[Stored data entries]
++++++++++

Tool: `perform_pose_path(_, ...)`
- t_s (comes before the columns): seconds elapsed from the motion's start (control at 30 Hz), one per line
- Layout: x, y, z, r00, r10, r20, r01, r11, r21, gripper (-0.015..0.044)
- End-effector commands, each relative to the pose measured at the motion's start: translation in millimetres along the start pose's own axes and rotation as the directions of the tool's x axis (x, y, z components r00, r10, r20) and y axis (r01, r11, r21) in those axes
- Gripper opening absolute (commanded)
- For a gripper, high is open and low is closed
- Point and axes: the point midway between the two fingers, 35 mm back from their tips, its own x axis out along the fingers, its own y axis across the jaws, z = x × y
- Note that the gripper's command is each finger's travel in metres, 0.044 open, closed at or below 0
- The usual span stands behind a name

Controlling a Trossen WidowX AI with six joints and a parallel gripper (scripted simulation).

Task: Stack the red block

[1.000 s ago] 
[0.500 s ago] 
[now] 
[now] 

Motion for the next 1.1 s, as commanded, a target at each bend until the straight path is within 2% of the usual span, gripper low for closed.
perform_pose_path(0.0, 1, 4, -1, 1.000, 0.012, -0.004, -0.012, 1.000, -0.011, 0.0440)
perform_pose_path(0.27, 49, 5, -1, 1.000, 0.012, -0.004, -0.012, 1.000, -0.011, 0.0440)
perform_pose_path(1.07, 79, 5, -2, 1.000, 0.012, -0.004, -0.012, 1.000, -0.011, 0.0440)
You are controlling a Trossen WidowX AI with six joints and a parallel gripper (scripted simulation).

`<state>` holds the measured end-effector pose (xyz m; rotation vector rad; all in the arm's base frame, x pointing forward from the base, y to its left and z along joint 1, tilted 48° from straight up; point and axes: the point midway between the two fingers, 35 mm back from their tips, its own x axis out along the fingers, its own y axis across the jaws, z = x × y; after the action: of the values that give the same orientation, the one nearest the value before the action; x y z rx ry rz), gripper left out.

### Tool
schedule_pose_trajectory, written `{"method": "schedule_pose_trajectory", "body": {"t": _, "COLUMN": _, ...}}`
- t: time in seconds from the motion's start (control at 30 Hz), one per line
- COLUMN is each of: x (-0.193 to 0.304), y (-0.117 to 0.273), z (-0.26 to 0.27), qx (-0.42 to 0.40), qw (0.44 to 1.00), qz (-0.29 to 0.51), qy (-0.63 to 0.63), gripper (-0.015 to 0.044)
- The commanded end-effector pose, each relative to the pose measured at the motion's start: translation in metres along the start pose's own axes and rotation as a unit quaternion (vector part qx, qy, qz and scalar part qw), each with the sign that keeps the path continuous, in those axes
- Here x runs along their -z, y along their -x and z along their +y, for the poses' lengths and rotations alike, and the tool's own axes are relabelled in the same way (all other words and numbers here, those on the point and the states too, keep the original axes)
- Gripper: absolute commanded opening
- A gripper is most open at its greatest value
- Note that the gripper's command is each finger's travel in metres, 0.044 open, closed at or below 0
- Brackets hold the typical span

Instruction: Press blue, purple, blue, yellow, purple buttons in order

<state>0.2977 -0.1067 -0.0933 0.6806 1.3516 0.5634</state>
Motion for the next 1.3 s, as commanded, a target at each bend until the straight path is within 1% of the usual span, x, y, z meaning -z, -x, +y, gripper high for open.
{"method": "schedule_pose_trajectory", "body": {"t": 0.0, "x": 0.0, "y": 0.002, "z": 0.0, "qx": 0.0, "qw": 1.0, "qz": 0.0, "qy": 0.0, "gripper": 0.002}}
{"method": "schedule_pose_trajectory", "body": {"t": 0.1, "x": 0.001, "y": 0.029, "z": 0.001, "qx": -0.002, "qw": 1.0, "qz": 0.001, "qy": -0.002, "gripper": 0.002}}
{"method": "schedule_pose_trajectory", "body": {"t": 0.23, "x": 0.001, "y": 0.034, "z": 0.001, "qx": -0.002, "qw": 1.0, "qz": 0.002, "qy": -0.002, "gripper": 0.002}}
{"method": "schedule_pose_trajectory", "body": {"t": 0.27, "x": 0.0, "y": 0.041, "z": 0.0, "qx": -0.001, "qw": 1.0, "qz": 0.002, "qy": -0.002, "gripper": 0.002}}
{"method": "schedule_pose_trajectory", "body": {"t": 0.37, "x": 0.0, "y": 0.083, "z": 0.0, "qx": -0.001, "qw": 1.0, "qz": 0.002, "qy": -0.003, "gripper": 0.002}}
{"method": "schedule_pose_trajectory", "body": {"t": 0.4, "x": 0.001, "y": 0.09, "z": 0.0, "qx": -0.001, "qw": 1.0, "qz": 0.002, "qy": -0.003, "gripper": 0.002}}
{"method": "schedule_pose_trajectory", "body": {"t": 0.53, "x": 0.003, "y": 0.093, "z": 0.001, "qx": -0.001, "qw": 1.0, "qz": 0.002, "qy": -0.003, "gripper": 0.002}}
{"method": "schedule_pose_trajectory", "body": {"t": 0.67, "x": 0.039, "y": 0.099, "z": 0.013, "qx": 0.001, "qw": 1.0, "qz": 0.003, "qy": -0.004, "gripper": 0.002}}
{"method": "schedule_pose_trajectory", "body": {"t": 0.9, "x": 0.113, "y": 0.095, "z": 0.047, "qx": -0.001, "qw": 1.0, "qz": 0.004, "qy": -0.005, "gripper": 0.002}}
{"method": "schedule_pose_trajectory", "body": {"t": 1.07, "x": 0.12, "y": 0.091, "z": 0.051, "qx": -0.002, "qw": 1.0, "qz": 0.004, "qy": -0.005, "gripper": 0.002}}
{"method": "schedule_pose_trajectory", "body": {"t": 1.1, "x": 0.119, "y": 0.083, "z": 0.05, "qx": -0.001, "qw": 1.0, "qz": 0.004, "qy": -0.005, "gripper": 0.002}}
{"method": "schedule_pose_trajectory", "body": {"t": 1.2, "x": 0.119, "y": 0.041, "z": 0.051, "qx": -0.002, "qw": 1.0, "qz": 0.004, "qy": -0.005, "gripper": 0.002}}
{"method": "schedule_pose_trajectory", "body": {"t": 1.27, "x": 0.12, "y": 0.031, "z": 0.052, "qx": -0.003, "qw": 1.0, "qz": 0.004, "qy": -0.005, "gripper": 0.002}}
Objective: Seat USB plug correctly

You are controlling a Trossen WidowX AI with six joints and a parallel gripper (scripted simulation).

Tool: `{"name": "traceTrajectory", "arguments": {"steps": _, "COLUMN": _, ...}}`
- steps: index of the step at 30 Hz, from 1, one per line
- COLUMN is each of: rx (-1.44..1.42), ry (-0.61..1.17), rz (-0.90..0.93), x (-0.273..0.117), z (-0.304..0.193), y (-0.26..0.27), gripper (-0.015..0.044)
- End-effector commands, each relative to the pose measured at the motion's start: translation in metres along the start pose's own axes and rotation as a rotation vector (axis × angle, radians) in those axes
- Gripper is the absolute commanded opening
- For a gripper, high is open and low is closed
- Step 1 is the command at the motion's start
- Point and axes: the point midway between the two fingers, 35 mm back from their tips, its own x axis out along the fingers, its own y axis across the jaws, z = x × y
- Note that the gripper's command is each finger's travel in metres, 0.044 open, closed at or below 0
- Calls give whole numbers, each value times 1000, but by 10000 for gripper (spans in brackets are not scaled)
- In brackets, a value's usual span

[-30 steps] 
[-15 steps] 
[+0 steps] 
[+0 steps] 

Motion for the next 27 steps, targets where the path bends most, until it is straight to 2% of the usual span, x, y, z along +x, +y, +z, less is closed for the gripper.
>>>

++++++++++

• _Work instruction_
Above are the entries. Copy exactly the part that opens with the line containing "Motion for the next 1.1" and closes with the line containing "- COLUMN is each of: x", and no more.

• _Solved exercise_
Motion for the next 1.1 s, as commanded, a target at each bend until the straight path is within 2% of the usual span, gripper low for closed.
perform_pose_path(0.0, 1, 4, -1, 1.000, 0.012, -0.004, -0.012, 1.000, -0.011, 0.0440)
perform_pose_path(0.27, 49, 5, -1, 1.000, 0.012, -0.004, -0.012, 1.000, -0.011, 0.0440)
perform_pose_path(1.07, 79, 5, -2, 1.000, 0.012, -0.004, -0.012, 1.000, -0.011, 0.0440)
You are controlling a Trossen WidowX AI with six joints and a parallel gripper (scripted simulation).

`<state>` holds the measured end-effector pose (xyz m; rotation vector rad; all in the arm's base frame, x pointing forward from the base, y to its left and z along joint 1, tilted 48° from straight up; point and axes: the point midway between the two fingers, 35 mm back from their tips, its own x axis out along the fingers, its own y axis across the jaws, z = x × y; after the action: of the values that give the same orientation, the one nearest the value before the action; x y z rx ry rz), gripper left out.

### Tool
schedule_pose_trajectory, written `{"method": "schedule_pose_trajectory", "body": {"t": _, "COLUMN": _, ...}}`
- t: time in seconds from the motion's start (control at 30 Hz), one per line
- COLUMN is each of: x (-0.193 to 0.304), y (-0.117 to 0.273), z (-0.26 to 0.27), qx (-0.42 to 0.40), qw (0.44 to 1.00), qz (-0.29 to 0.51), qy (-0.63 to 0.63), gripper (-0.015 to 0.044)

The full output has been given.